My experience with hairy vetch locally is that bees don't work it much. There's probably preferable sources blooming in this area at the same time. It is easy to grow and comes back readily from seed, though.


----------



## mendocino queen honey

*white honey from vetch*

We usually get a nice crop of yellow of white honey from purple, common and hairy vetch. really, our first crop of the year. Has a vanilla/ansise flavor to my palete.

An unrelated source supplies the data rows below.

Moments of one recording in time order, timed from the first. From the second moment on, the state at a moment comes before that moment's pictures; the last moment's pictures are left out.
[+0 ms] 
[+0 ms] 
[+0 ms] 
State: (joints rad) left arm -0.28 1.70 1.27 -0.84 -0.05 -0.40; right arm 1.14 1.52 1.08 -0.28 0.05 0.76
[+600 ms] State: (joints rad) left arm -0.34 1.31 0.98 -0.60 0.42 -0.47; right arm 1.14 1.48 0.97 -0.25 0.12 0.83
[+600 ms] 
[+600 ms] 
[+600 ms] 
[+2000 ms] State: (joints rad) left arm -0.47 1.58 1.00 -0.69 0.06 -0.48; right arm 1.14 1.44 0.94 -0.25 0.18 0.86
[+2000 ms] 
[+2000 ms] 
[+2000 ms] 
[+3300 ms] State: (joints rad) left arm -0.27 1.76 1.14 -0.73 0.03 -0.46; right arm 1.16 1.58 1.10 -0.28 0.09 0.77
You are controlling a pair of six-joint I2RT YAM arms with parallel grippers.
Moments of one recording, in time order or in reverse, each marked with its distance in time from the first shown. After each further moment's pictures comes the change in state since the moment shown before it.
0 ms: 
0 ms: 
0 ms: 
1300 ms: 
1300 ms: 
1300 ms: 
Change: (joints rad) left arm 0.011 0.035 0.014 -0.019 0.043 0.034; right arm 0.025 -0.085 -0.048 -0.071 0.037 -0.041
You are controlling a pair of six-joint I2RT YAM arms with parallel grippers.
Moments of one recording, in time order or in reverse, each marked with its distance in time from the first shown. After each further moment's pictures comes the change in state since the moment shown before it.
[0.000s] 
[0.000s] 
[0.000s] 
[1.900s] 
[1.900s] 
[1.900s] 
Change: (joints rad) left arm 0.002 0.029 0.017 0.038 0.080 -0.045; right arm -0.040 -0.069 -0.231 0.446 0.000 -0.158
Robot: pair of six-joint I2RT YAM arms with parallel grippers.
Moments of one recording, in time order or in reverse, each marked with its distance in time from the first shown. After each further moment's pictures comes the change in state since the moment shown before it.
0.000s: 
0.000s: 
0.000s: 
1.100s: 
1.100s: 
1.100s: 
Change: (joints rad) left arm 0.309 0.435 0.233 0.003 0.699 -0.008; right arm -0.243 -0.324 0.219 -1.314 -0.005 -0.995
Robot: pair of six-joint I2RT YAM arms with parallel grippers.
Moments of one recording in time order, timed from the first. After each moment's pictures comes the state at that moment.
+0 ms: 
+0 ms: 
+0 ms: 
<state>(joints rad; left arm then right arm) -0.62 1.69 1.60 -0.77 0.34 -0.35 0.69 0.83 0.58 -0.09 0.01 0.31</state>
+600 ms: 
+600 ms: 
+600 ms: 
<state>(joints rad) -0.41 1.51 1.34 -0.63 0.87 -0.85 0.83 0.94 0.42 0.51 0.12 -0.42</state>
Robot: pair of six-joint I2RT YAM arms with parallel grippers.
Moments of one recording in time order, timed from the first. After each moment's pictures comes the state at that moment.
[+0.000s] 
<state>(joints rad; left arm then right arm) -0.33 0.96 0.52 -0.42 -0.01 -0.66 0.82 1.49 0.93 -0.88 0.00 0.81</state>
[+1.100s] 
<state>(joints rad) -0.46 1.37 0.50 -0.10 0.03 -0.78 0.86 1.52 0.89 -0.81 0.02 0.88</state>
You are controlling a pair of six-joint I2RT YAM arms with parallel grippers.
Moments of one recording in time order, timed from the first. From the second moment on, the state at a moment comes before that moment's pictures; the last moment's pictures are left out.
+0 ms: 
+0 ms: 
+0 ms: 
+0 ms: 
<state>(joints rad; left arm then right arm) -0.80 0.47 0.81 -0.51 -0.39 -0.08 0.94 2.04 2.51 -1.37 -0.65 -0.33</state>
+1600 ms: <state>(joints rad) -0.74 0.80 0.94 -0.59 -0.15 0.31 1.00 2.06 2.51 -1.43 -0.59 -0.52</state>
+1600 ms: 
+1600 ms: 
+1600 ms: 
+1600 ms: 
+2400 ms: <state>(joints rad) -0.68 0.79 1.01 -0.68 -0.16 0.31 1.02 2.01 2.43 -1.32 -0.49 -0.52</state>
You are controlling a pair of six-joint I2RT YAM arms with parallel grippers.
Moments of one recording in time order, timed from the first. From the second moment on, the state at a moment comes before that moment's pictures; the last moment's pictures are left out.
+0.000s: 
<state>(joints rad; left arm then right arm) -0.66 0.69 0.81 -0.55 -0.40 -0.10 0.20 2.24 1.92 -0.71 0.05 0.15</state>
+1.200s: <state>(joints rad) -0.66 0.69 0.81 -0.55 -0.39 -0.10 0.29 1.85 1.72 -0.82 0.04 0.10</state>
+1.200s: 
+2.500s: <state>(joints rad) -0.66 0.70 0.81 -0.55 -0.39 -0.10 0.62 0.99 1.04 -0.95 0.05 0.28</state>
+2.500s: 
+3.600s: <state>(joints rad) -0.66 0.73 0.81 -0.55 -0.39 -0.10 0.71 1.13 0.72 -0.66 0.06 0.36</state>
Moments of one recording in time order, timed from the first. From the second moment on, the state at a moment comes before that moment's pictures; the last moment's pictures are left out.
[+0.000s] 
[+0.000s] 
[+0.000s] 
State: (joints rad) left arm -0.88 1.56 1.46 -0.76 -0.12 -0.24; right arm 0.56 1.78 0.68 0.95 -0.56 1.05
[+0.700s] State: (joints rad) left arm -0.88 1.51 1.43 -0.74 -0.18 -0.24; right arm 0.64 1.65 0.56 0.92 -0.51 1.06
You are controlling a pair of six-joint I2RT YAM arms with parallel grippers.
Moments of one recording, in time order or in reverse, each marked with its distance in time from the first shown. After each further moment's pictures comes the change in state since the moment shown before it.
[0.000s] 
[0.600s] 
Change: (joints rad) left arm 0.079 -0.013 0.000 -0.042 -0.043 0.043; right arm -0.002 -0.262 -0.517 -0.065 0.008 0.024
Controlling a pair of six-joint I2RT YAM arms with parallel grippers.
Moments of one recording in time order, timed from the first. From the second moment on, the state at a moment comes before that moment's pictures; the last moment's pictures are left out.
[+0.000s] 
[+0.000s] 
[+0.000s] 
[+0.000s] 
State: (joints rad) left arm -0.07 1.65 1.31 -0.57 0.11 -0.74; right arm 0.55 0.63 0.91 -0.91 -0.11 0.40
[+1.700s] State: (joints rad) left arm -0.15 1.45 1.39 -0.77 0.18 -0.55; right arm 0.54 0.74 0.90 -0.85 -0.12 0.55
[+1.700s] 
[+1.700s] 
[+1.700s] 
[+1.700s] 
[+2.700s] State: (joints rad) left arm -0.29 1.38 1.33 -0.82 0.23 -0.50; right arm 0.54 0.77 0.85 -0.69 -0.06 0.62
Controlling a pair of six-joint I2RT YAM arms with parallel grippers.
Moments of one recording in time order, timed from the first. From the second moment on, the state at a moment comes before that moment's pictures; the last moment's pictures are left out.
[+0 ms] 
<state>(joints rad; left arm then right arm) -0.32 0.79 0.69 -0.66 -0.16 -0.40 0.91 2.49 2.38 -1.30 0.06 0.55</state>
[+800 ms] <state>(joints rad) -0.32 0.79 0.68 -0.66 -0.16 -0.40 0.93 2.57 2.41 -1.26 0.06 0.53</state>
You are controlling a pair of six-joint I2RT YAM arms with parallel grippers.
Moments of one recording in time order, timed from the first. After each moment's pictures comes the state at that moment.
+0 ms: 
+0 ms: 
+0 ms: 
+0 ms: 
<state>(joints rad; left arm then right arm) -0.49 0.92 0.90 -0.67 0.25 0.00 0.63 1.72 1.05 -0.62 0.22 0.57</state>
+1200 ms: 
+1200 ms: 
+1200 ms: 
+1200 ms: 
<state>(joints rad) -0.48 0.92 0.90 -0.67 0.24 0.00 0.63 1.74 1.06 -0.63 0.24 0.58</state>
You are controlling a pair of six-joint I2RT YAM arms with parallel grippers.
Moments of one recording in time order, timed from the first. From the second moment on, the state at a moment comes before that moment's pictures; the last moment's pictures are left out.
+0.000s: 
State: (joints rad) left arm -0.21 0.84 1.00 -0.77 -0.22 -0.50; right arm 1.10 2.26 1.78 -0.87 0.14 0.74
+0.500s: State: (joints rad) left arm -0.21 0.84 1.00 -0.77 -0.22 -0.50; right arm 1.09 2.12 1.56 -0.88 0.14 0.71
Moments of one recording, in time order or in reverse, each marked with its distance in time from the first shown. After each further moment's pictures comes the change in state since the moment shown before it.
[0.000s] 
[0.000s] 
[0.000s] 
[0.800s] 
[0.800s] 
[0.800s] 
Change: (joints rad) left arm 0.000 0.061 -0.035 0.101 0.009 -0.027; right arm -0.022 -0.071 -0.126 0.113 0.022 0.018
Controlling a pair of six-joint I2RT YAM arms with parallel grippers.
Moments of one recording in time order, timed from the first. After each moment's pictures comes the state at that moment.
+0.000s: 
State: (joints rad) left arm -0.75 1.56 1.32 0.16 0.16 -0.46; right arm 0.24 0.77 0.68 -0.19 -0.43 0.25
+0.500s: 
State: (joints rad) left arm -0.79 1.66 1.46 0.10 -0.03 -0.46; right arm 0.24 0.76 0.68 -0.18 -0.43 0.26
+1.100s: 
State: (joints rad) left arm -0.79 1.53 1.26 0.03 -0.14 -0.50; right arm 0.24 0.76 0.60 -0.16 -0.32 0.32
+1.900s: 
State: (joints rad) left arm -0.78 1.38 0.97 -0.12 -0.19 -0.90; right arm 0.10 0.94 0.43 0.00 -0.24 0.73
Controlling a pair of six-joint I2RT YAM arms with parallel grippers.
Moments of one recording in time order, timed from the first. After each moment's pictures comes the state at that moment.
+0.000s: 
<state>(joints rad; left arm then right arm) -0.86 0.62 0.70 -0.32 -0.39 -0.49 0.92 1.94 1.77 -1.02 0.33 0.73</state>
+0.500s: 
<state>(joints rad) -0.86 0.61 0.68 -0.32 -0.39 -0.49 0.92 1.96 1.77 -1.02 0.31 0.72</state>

You'd have to plant at least a couple of acres of it to see any of the honey-imo. It is planted by Cal-trans along the highways- i guess to help control erosion.

Matt


----------



## cow pollinater

In my experiance, hairy vetch has been quite fickle. At one place the bees work it quite well in the mornings and late afternoon but at another place just five miles away they won't touch it even when there is nothing coming in.


----------



## BjornBee

Hairy and Purple vetch are good nectar sources (Except at Cow pollinator's place. I heard it was fickle.) Crown vetch does not have a nectar source.


----------



## Myron Denny

Is there somewhere we can compare the amount and quality of the honey made from different plant sources?
Possible honey source crops:
Hairy Vetch was the standard here for years, now you don't see it at all.
Anyone had experience with Arrowleaf clover for honey production?
Canola acording to what I read tends to crystalize too quick.
Is there any crop that will compare with Hairy Vetch for quality and quantity?
Almost all legumes require soil that is not acid, our Co Agent says 6.0 PH.


----------



## Ted n Ms

I think it's the difference in the ph of the soil. Probably needs a low ph.


----------



## soupcan

Not at all uncommon to see Vetch nectar dry up in the heat of the day.
Sometimes the bees will become real mean real fast when this happens.
Also it seems that bees will vist more often vetch that is planted on better quality soil than the poorer soils.


----------



## Jaseemtp

Dragonfly how well does the vetch do in our area? 
When is the best time to plant it?


----------



## bradley39482

hey ya'll
i dont know much about vetch, but white clover does very good for bee's and the soil, not to mention deer! lol but white clover puts nitrogen back into the soil and grows very well even in high ph soils. i planted a 1 acre plot of clover and rye grass together and the clover really helps the grass! it is also very good for the soil in preventing erosion, the bee's make a very good honey from the clover, the down side to clover is that it is expensive.


----------



## Ross

Around here i get loads of water clear honey and fast draw of snow white comb.


----------